Sunday 16 November 2014

Note the reference to the mockingbird in chapter 28 of To Kill a Mockingbird and explain the significance of it.

The reference in question is in chapter 30. Scout and Jem have been attacked on their way home from the Halloween pageant at the high school and attacked in the dark. There was a scuffle and someone yanked a man off of Scout (who was saved by her costume; the chicken wire that created it saved her from being knifed) and then there was a man coughing and wheezing. When Scout got her bearings, she saw the man carrying Jem home, and she followed. 

They find out shortly, when Sheriff Heck Tate arrives, that Bob Ewell is lying dead under the tree with a kitchen knife stuck under his ribs. The mystery man is Boo Radley himself. 

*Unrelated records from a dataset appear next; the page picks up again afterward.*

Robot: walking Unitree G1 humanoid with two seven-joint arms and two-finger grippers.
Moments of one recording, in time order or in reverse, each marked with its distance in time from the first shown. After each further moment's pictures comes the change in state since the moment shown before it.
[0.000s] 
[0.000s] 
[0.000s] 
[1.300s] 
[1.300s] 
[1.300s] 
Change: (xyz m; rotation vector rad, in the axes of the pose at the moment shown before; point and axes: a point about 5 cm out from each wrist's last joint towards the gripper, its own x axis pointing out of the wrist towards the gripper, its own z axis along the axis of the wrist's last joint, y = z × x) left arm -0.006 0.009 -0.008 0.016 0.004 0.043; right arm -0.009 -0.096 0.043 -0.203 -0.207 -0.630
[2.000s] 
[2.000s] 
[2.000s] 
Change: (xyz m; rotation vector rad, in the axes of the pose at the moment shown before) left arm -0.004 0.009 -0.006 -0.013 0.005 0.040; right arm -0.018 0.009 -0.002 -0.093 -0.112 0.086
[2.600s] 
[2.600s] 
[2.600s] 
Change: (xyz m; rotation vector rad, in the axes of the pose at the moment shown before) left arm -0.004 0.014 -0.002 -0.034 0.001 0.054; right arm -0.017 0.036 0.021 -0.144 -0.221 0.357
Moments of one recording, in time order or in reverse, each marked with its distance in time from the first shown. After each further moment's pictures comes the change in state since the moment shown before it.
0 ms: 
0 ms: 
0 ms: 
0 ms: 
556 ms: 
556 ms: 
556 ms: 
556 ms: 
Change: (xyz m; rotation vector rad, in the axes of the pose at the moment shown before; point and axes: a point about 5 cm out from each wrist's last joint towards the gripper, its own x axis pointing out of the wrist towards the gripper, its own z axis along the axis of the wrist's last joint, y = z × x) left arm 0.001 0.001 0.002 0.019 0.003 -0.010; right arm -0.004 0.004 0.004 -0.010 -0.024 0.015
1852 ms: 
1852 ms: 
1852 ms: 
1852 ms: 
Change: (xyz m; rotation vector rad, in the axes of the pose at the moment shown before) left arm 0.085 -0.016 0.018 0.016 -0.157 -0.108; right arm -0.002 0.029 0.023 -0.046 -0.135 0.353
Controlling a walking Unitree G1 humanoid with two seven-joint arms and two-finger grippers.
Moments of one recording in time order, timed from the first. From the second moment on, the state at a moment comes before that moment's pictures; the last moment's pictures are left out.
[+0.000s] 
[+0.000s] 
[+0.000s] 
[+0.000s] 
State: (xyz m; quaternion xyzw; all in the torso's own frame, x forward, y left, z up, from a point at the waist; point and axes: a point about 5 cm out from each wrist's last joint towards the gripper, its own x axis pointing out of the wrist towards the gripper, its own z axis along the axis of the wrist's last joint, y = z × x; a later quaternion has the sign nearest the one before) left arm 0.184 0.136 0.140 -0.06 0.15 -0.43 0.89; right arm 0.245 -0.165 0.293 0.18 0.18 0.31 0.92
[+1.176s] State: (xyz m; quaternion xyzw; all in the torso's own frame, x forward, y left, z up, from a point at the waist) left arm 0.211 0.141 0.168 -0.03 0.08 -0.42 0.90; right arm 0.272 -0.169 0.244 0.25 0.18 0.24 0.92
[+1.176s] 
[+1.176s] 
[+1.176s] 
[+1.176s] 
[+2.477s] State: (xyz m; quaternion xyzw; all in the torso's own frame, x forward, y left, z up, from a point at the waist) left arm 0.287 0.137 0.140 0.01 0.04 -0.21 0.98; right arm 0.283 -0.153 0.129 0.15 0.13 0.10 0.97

Tate and Atticus go to the porch to discuss what happens next. Atticus seems to believe that Jem killed Ewell, even if it was in self-defense, but Tate will have none of it. It's clear to him that Boo killed Ewell to protect the children, and he convinces Atticus of this--and also convinces Atticus that they can't tell the truth because Boo would suddenly be a hero, which would be cruel to a man as retiring and shy as he. So Tate says that Ewell fell on his knife, and that's all there is to it. 


Atticus finally accepts this, and calls Scout to him. He says, "Mr. Ewell fell on his knife. Can you possibly understand?" 


Scout says, "Yes sir. I understand. Mr. Tate was right." Atticus asks what she means, and she says, "Well, it would be sort of like shootin' a mockingbird, wouldn't it?"


Years earlier, Atticus had given his children air rifles for Christmas and had said they could shoot at any bird except mockingbirds, because it was a sin to shoot a mockingbird. All a mockingbird does is sing and bring joy to people. Scout here equates bringing Boo into the limelight with shooting a mockingbird. Boo has never hurt anyone; he's only done good, saving the children from a homicidal drunk. To bring what he did into the open would be cruel and pointless--like shooting a mockingbird.